Final answer:
To find the percentage of pumpkins that weigh more than Richard's pumpkin, we need to calculate the z-score for Richard's pumpkin and then find the probability of getting a z-score greater than that. The percentage of pumpkins that weigh more than Richard's pumpkin is approximately 95.82%.
Step-by-step explanation:
To find the percentage of pumpkins that weigh more than Richard's pumpkin, we need to calculate the z-score for Richard's pumpkin and then find the probability of getting a z-score greater than that. Firstly, we calculate the z-score using the formula: z = (x - μ) / σ, where x is the value we want to convert to a z-score, μ is the population mean, and σ is the population standard deviation. In this case, x = 450 pounds, μ = 320 pounds, and σ = 75 pounds. Plugging these values into the formula, we get z = (450 - 320) / 75 = 1.7333.

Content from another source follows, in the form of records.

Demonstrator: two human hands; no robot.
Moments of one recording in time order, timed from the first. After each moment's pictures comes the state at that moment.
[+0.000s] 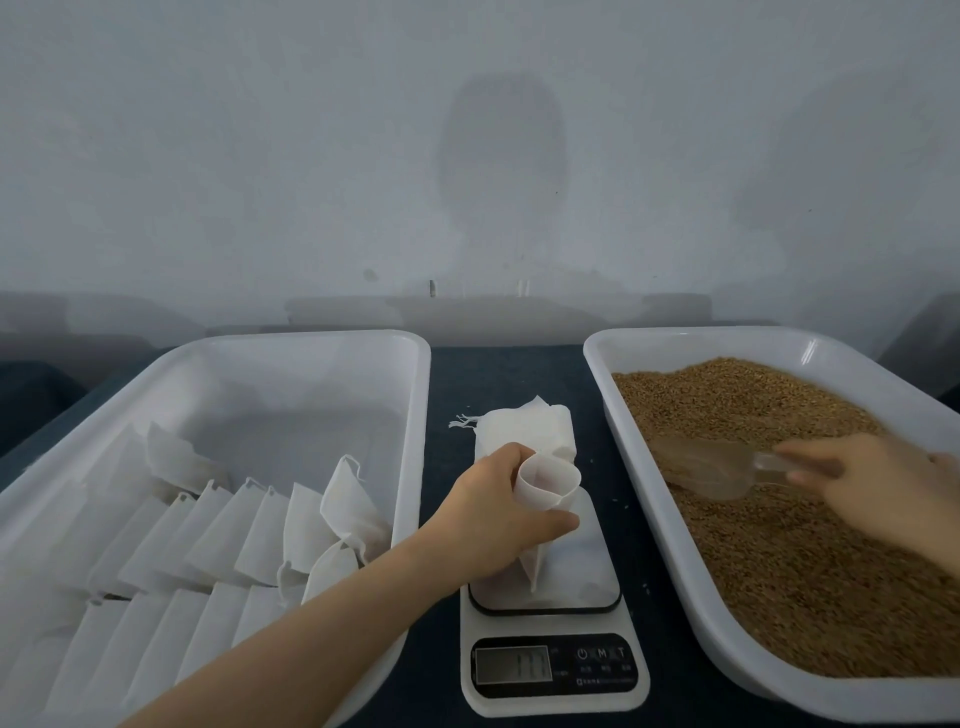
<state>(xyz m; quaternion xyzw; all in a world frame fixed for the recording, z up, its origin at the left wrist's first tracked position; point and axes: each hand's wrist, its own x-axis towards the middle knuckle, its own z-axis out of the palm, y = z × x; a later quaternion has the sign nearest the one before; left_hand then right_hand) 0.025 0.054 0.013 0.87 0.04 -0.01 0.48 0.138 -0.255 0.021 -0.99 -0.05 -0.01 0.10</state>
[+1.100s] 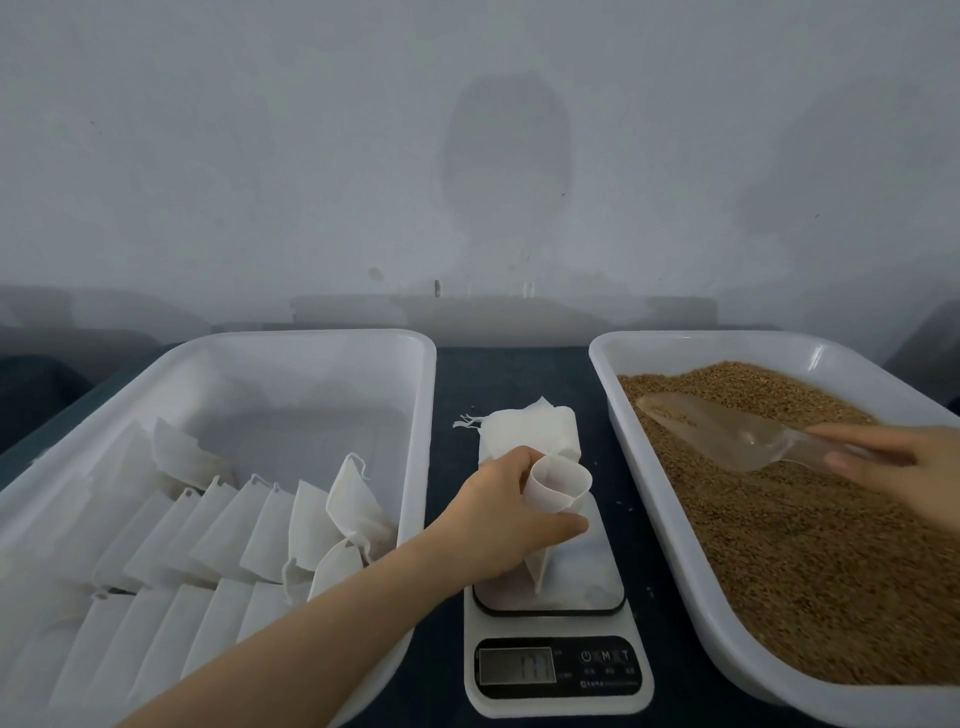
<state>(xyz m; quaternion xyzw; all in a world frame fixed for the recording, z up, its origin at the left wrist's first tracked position) 0.027 0.056 0.007 0.87 0.03 -0.02 0.50 0.116 -0.266 0.053 -0.95 -0.07 0.00 0.30</state>
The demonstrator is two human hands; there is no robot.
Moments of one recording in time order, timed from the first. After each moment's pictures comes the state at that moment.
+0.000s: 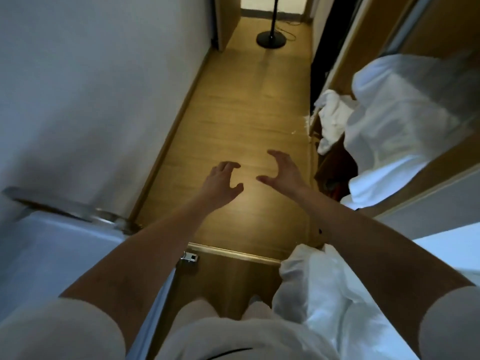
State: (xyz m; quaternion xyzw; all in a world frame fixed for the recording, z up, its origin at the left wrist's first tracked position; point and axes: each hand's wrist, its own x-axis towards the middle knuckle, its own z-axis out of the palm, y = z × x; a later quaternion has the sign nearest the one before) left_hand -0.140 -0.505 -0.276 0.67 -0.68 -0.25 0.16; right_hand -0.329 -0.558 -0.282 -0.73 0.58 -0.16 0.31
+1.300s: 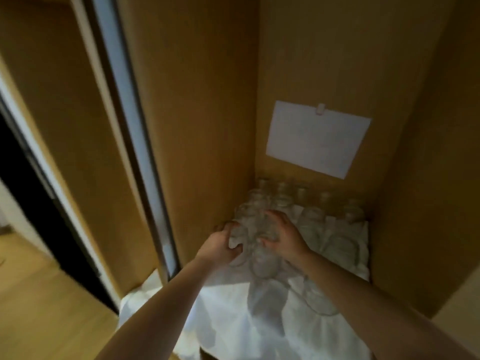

Next, we need to find the probability of getting a z-score greater than 1.7333. We can use a standard normal distribution table or a calculator to find this probability. Using a standard normal distribution table, we look up the z-score of 1.7333 and find that the corresponding area under the curve is approximately 0.9582.
To find the percentage, we multiply this probability by 100. Therefore, the percentage of pumpkins that weigh more than Richard's pumpkin is approximately 95.82%.